━━━━━ SOURCE MATERIAL

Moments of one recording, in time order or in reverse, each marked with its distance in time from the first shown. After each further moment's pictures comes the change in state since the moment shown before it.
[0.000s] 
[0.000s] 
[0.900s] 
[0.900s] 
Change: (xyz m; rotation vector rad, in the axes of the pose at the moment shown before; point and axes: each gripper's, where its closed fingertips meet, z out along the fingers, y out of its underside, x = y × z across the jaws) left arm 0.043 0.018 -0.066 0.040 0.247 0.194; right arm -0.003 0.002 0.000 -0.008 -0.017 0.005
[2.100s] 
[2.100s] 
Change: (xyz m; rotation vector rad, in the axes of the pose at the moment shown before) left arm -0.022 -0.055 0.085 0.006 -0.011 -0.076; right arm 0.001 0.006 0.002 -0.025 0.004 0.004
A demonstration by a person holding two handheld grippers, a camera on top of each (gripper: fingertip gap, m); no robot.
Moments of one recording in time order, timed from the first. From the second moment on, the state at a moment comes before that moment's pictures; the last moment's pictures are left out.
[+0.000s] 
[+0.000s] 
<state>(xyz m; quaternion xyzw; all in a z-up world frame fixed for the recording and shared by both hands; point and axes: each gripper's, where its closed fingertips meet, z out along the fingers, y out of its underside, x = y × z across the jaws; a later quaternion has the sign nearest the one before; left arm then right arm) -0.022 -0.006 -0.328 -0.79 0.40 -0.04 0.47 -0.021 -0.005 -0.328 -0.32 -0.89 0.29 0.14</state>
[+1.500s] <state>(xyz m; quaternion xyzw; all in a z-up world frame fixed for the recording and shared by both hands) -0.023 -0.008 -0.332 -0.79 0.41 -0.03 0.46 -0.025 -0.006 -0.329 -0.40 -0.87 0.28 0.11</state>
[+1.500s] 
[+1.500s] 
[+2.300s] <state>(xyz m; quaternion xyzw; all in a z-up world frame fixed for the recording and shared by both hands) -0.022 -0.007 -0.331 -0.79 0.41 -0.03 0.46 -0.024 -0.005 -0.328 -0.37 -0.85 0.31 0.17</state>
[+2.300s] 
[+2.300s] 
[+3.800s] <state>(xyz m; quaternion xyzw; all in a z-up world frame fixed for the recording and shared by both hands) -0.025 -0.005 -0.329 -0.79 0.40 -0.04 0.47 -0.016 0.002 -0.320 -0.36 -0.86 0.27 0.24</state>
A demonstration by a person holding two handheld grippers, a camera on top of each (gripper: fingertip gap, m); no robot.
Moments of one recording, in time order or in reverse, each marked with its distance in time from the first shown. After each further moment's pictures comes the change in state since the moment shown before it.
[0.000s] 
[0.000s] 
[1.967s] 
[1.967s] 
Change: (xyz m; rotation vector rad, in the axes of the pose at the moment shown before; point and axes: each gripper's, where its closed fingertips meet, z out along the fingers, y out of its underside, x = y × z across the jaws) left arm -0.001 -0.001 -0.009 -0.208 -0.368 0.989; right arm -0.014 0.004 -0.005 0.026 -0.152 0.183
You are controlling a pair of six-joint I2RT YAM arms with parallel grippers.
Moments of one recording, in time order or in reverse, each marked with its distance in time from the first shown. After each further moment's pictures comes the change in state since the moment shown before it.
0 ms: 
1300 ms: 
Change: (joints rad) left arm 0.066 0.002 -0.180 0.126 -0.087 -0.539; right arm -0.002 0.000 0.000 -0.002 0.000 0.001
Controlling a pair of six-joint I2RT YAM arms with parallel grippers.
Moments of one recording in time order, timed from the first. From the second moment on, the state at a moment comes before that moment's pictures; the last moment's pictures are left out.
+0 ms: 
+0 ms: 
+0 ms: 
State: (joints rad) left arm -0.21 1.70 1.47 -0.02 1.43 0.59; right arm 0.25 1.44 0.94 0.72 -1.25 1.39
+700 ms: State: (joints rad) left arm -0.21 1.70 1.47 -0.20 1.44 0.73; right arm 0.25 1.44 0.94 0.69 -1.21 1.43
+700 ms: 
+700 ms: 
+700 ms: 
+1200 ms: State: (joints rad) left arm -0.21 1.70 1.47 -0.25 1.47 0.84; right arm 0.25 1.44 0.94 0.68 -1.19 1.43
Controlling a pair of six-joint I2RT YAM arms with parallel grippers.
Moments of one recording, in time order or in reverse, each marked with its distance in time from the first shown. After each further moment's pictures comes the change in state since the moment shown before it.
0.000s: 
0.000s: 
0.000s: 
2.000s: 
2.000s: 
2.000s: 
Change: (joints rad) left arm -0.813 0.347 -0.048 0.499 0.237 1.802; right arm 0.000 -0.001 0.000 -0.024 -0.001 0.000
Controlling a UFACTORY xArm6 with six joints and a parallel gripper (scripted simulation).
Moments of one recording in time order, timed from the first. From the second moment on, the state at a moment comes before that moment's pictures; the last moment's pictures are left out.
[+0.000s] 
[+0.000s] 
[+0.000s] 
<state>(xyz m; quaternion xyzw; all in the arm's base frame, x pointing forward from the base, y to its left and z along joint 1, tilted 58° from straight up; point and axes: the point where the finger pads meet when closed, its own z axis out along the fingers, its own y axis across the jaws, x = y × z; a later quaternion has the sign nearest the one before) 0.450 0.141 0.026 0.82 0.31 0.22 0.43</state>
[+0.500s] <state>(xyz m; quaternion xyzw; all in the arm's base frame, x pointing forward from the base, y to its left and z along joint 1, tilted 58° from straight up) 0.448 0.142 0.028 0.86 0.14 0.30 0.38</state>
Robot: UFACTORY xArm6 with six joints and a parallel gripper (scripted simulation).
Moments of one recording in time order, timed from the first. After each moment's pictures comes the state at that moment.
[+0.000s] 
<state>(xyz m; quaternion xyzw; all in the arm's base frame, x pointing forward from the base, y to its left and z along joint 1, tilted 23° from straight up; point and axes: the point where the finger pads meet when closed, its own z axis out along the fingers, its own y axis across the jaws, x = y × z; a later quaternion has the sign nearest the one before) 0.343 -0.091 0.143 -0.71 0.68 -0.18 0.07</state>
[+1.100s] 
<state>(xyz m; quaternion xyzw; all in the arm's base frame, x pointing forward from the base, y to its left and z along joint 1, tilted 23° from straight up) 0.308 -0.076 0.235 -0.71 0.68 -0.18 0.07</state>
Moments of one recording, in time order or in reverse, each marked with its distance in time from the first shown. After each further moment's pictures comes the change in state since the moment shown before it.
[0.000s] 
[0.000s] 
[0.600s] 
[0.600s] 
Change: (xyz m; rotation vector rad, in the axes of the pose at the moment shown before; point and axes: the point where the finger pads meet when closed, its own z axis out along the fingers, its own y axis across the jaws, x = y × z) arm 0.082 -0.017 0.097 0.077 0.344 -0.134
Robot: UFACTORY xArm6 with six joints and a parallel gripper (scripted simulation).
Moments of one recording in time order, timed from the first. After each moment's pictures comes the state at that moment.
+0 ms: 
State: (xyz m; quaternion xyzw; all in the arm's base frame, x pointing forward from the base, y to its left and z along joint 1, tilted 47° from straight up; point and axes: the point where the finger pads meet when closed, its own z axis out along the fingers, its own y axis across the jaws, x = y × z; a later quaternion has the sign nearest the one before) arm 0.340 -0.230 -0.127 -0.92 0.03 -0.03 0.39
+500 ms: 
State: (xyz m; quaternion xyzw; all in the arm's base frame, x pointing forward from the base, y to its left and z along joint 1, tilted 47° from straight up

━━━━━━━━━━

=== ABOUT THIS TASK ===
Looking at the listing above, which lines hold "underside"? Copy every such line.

=== EXERCISE SOLUTION ===
Change: (xyz m; rotation vector rad, in the axes of the pose at the moment shown before; point and axes: each gripper's, where its closed fingertips meet, z out along the fingers, y out of its underside, x = y × z across the jaws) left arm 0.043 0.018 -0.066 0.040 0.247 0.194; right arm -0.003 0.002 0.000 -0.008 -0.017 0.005
<state>(xyz m; quaternion xyzw; all in a z-up world frame fixed for the recording and shared by both hands; point and axes: each gripper's, where its closed fingertips meet, z out along the fingers, y out of its underside, x = y × z across the jaws; a later quaternion has the sign nearest the one before; left arm then right arm) -0.022 -0.006 -0.328 -0.79 0.40 -0.04 0.47 -0.021 -0.005 -0.328 -0.32 -0.89 0.29 0.14</state>
Change: (xyz m; rotation vector rad, in the axes of the pose at the moment shown before; point and axes: each gripper's, where its closed fingertips meet, z out along the fingers, y out of its underside, x = y × z across the jaws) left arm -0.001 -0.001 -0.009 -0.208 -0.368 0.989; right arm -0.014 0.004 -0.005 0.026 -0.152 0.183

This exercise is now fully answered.